When organizations (“controllers”) process data about their prospects or customers (“data subjects”), they often need the help of third-party products or services to do so. The third-party entities that provide these products or services are referred to as “processors”.

Consider this simple example. A bank wants to send account notices to its customers via email. To do so, the bank uses a third-party software solution to design and send the emails. Under the GDPR, the bank is the “controller” and the software vendor is the “processor.” The GDPR allows controllers (bank) to utilize the processor (software vendor) without the permission of their data subjects. However, the bank must ensure that personal data is safeguarded by the processor, and that the data is only used to fulfill the controller’s lawful processing activities.

In regards to win-loss analysis, most organizations do not have in-house tools and resources to capture and analyze win-loss feedback. Thus, most organizations enlist the help of a processor like Clozd to carry out win-loss analysis. Like the bank example above, this is allowable under the GDPR so long as certain safeguards and contractual agreements are in place between the controller and Clozd.

Can we legally send our win-loss invitation messages using the Clozd platform?

Yes. As discussed above, many organizations utilize vendors like Clozd to conduct win-loss analysis. When doing so, Clozd acts in the capacity of a “processor” as permitted under the GDPR. As a processor, Clozd may be utilized for any or all of the relevant processing activities such as:

  • Filtering customer/prospect data to determine which data subjects should be contacted for win-loss feedback,
  • Contacting data subjects to request win-loss feedback,
  • Collecting their win-loss feedback through surveys or interviews,
  • Interpreting and analyzing the data collected.

Furthermore, there is a common misconception that sending win-loss invitation emails through your existing email marketing system might somehow be preferable under the GDPR. However, the GDPR is agnostic in regards to what processor an organization uses for any given processing activity. The GDPR is only concerned that a lawful basis and proper controls have been established. Thus, using Clozd for win-loss invitation emails is legally equivalent to using your email marketing system, but offers more purpose-built functionality to support the niche use case.

As a processor, does Clozd do anything proactive to support its clients with GDPR compliance?

Yes, Clozd proactively supports clients with their GDPR-compliance efforts in various ways.

First, Clozd helps clients implement a Data Processing Agreement (with Standard Contractual Clauses) as part of our contract process to ensure the legal relationship between controller and processor is properly established, with Clozd bearing contractual responsibility to safeguard personal data and process it legally.

Second, the Clozd Platform is built in a way that supports essential data processing controls such as data rectification, erasure, and opt out management.

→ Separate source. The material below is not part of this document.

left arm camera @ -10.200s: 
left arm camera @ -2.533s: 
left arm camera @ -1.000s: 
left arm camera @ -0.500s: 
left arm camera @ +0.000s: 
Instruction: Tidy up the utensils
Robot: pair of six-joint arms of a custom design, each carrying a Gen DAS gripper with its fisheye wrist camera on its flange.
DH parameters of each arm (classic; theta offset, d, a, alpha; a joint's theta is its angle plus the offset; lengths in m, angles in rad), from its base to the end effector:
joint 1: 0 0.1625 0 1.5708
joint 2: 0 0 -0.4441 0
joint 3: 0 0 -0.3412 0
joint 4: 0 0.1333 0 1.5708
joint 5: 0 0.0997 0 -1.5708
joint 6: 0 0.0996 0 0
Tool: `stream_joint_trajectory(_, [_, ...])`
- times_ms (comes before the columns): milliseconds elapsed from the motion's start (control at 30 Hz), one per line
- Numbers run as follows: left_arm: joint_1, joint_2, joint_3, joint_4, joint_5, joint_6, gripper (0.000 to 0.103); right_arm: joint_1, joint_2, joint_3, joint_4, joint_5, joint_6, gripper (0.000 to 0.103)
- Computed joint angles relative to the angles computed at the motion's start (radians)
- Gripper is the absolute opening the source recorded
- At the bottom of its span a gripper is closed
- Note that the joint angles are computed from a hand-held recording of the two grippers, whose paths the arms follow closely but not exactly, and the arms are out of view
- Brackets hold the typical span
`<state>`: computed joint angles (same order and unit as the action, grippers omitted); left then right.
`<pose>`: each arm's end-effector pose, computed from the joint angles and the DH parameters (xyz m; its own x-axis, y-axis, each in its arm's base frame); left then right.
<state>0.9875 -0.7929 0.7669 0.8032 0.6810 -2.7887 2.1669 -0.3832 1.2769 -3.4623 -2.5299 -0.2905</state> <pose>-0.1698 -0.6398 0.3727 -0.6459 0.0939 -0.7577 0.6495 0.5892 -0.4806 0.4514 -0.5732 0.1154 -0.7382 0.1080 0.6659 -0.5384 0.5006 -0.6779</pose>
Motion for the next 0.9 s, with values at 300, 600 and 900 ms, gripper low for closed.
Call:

Third, Clozd is audited annually for ISO 27001 and SOC 2 Type II compliance, ensuring that personal data is safeguarded in accordance with industry best practices. As a result, Clients can legally and confidently rely on Clozd to process personal data on their behalf.

Disclaimer

This page is neither a magnum opus on EU data privacy nor legal advice for your company to use in complying with EU data privacy laws like the GDPR.

Instead, this page provides background information to help you better understand Clozd’s approach to GDPR compliance, and the basic principles of lawful data processing for win-loss analysis.

This legal information is not the same as legal advice, where an attorney applies the law to your specific circumstances, so we insist that you consult an attorney if you’d like advice on your interpretation of this information or its accuracy.